When I tried to enter my great grandparents into Find-A-Grave, I couldn't do so because the town where they died was not listed. I sent an e-mail asking that the town and its municipal cemetery (Queenstown, Eastern Cape) be added, and it was within a couple of hours.
Then I added my great grandparents, William Matthew Growdon and Elizabeth Growdon. He was number 111610917, and she was 11181795, which means that 122 other entries had been made in the five minutes or so it took to enter her information.
Obviously the bigger such a database is, the more useful it is to researchers, and the more useful people find it, the faster it will grow. I recently found a great deal of useful family history information because someone had taken the trouble to record the gravestone inscriptions and cemetery registers at Omaruru in Namibia, which is a long way from where I live. So Find-A-Grave is growing fast, and becoming more useful to researchers every day.

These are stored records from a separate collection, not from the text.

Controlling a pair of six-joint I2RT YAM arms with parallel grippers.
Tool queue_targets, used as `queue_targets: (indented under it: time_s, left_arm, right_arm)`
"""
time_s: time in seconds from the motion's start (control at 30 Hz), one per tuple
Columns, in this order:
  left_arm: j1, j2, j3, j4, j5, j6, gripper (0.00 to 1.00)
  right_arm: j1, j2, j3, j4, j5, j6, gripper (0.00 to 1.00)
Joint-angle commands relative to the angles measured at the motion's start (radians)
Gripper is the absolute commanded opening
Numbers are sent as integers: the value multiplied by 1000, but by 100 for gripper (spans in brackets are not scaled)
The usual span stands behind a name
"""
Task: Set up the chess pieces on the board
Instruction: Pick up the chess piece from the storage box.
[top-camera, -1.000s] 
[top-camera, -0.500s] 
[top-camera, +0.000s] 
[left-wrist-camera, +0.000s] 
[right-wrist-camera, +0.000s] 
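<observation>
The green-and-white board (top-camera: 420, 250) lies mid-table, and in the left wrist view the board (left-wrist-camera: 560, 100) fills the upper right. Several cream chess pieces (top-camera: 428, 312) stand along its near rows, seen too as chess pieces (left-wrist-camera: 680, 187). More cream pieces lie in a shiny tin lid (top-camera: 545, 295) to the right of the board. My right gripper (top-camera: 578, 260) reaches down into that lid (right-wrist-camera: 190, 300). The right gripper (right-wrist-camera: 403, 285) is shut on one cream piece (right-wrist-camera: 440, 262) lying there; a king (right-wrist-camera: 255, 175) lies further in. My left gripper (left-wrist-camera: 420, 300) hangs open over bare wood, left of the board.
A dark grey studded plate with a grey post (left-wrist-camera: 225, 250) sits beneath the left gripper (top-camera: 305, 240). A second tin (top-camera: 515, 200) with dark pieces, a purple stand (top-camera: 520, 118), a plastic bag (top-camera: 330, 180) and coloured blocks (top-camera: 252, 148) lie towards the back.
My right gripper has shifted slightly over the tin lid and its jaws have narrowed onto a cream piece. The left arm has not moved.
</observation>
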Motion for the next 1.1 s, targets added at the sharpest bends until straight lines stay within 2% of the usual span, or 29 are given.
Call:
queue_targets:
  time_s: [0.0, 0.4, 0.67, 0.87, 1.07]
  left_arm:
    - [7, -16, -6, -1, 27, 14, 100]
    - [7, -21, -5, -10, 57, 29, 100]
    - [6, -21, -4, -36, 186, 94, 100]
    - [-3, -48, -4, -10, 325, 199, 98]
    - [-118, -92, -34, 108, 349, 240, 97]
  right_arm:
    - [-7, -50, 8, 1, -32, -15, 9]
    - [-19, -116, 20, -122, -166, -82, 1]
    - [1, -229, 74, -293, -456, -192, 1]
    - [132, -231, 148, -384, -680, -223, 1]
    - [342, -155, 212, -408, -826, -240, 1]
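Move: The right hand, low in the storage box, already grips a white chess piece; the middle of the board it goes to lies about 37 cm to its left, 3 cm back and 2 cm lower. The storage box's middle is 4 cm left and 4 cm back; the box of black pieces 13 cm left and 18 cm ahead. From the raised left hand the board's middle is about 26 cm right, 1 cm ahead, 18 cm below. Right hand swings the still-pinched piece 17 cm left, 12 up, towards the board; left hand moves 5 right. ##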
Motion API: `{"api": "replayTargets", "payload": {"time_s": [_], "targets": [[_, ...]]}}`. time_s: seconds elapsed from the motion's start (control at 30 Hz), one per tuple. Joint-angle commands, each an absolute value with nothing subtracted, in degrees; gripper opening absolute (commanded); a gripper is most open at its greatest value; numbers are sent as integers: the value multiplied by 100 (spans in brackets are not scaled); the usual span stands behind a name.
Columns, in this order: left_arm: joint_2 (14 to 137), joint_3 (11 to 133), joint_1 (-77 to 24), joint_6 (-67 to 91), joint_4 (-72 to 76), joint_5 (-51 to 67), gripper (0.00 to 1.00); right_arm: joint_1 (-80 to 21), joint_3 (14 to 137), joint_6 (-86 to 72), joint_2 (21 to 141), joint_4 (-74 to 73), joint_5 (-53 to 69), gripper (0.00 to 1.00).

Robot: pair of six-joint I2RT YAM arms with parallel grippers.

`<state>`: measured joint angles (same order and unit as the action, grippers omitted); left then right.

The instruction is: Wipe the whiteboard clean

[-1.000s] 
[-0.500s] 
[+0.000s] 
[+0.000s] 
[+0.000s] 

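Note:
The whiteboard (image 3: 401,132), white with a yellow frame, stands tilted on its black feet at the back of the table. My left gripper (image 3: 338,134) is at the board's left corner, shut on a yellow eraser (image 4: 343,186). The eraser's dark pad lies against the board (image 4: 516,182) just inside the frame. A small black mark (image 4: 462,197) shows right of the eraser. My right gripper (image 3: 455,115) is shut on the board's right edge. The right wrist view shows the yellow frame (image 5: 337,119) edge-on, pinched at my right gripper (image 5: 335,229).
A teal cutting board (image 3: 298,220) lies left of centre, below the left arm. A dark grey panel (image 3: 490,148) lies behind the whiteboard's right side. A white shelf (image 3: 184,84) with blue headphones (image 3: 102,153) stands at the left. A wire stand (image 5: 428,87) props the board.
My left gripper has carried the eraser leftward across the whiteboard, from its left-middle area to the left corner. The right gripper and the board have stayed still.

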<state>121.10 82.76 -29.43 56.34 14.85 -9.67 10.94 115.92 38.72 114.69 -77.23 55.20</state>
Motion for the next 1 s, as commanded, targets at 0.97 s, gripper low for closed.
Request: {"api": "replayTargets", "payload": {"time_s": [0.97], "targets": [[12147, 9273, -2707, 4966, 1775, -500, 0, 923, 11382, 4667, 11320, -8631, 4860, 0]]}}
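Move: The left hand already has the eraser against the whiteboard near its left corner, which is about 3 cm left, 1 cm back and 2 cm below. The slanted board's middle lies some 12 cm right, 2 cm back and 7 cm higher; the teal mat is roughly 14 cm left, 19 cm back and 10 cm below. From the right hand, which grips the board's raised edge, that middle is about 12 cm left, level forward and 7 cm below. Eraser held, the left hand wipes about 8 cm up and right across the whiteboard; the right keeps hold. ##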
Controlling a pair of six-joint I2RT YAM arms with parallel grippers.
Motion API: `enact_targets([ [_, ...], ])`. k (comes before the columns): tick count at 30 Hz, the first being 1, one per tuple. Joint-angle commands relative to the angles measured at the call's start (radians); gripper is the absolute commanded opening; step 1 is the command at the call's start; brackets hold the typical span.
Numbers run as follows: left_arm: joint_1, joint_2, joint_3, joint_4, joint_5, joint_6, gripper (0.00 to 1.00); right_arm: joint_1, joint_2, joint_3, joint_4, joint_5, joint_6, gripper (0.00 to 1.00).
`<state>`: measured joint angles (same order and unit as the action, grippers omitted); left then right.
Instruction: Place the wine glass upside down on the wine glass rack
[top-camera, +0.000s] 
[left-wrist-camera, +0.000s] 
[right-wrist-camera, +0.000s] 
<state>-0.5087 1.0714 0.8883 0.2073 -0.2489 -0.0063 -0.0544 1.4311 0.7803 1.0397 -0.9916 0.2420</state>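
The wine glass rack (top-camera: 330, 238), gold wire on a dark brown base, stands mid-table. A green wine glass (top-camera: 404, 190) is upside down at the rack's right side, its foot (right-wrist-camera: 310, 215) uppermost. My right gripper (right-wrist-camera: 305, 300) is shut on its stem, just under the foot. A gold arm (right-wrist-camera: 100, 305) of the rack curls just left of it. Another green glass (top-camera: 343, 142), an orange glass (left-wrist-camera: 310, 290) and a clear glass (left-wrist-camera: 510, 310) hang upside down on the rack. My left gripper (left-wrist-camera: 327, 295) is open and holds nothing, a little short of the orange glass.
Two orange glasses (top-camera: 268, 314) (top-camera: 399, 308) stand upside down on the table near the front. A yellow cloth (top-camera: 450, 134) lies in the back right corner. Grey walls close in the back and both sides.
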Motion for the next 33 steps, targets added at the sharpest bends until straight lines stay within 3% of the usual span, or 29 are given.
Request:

About 25 years ago the Genealogical Society of South Africa embarked on a cemetery documentation project, where members tried to record inscriptions from gravestones in as many cemeteries as possible. Some of these may still be found on NAAIRS, the computer index to the South African archives. The Worldwide Web did not exist then, and sites like Find-A-Grave are doing it in a slightly different way, and, with new technology they also make it possible to display photos of the monumental inscriptions.
We took photos of the Queenstown graves when we were passing through, so we only had time to record those of our own family. But we noticed that many graves in the cemetery had been vandalised, and that seems to be a widespread problem, so documenting them where possible is quite important.
So I'd like to encourage everyone to enter details of graves they know about in Find-A-Grave and similar sites, and, where possible, to join together with others in trying to make a complete record of local cemeteries before they are vandalised. And if anyone reading this lives near Queenstown, get busy! There are a lot more graves to record.